If we were to look at the situation surrounding these lands, especially the Nash and King entries, at the time of the trial of this case and for a few years theretofore, a rational conclusion from the proof would be that they are chiefly valuable for the supposed deposits of coal therein. They are within what is now generally known as a well-defined coal field. Coal mines have been opened on lands adjoining the Nash and King entries and show deposits of some coal in those entries; but the situation in that respect is vastly different from what it was more than 13 or 15 years ago when these entries were made.
In addition to the coal filings on the King and Nash tracts, which had been abandoned as above noted, there had also been coal filings on the Lillie tract and they were abandoned. At the time of each of these entries there was, to say the least, great uncertainty in the minds of those who were familiar with these lands as to whether or not there was coal upon them. With this condition in mind there may be a basis for a suspicion that each of these entrymen indulged a hope, at the time of their respective entries, that coal might some day be found, but this is far from finding in the record any substantial proof that each of the entrymen knew at the time they made their application to purchase under the Timber and Stone Act that the lands were chiefly valuable for
The fraudulent character of these entries, upon the part of the en-trymen as charged in the bill, is not sustained by the proof.
The questions of fact involved here in all of these entries as to whether the lands in each instance were coal in character, were involved in the inquiry by the department while these entries were pending. On that inquiry it was determined as a fact that the lands were not coal in character and could not be entered as such.
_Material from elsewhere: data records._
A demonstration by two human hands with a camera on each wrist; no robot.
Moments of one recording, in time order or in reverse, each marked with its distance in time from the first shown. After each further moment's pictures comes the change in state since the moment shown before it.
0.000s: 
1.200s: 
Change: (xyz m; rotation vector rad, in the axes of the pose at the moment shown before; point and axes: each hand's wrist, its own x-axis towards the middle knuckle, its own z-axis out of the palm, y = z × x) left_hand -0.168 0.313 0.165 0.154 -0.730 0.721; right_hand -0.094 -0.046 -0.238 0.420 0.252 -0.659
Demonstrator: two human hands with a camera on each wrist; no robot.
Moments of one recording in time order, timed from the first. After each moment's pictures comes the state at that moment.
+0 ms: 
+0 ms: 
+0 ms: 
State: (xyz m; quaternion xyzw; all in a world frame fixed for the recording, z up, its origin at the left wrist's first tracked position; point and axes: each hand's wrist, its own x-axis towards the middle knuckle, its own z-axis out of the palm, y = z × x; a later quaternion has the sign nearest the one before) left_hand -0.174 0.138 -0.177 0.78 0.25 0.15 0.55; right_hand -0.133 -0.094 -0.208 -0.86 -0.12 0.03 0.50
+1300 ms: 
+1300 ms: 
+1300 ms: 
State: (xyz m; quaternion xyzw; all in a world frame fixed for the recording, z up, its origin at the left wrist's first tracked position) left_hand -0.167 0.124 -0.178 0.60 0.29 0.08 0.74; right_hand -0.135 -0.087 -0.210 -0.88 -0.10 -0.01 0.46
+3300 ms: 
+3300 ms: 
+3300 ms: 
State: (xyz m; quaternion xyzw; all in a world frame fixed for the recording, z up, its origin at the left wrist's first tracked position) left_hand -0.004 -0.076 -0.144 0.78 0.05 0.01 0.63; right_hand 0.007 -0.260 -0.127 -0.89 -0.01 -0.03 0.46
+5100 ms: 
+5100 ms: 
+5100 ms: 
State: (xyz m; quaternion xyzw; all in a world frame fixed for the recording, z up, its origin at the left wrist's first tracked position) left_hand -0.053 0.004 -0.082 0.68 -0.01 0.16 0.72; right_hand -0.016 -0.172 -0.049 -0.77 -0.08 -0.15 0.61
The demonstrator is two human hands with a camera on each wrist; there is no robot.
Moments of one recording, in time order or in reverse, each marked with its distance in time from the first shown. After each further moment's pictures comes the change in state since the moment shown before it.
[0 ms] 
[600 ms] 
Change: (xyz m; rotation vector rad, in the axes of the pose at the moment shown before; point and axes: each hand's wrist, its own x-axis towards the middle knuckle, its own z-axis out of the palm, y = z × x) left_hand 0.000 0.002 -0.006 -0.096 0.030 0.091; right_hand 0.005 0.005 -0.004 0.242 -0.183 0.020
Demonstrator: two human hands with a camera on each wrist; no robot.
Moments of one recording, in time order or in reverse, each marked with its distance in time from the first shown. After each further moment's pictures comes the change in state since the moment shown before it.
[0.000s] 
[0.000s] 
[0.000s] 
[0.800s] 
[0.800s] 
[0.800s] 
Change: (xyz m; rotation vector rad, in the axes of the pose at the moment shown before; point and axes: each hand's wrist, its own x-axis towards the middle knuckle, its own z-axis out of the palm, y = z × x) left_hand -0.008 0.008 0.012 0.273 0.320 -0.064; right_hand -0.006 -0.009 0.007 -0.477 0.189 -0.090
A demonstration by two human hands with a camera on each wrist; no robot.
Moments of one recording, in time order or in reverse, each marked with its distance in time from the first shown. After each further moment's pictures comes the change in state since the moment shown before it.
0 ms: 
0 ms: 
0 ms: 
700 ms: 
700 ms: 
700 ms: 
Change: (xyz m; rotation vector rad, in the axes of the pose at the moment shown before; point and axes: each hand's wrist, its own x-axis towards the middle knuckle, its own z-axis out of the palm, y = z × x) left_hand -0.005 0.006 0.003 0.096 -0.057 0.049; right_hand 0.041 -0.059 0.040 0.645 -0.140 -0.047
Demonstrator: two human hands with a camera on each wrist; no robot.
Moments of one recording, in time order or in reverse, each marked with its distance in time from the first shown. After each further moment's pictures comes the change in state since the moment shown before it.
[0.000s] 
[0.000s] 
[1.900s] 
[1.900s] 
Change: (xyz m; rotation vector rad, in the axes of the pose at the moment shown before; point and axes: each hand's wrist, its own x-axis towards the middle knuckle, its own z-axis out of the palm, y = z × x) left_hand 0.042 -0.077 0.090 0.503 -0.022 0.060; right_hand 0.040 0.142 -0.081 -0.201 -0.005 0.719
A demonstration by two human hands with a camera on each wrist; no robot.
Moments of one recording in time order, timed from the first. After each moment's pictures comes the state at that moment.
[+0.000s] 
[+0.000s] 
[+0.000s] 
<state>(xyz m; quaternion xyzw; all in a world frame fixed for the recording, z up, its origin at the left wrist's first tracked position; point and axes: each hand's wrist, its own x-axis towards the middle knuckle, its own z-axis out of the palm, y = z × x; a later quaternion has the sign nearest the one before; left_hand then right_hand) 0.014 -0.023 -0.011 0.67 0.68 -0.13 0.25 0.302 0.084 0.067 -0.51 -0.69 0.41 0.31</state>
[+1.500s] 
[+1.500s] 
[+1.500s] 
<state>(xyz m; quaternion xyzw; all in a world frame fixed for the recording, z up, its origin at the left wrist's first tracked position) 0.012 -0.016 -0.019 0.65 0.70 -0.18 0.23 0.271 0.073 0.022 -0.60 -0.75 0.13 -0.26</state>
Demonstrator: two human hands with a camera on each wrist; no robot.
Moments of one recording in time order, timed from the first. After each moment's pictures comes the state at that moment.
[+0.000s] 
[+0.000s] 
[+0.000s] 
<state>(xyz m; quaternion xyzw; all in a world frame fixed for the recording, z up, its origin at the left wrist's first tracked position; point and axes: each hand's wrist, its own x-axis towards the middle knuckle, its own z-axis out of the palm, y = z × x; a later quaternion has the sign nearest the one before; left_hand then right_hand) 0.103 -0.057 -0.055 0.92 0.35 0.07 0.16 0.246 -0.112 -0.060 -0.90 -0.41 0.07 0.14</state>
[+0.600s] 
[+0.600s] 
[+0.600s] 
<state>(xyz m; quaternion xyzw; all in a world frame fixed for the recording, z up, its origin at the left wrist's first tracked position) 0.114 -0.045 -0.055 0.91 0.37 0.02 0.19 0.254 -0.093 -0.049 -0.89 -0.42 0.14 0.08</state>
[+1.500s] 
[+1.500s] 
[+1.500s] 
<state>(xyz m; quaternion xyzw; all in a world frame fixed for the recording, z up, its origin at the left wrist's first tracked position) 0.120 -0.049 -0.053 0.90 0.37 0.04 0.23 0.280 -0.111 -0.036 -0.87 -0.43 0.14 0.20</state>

“The appropriate officers of the Land Department have been constituted a special tribunal to decide such questions, and their decisions are final to the same extent that those of other judicial or quasi judicial tribunals are.’’ Vance v. Burbank, 301 U. S. 514, 25 L. Ed. 929; U. S. v. Throckmorton, 98 U. S. 66, 25 L. Ed. 93; Steel v. Smelting Co., 106 U. S. 450, 1 Sup. Ct. 389, 27 L. Ed. 226; Baldwin v. Starks. 107 U. S. 465, 2 Sup. Ct. 473, 27 L. Ed. 526; Sanford v. Sanford, 139 U. S. 647, 11 Sup. Ct. 666, 35 L. Ed. 290; Bishop of Nesqually v. Gibbon, 358 U. S. 166, 15 Sup. Ct. 779, 39 L. Ed. 981; Whitcomb v. White, 214 U. S. 15, 16, 29 Sup. Ct. 599, 53 L. Ed. 889.
The bill will be dismissed. It is so ordered.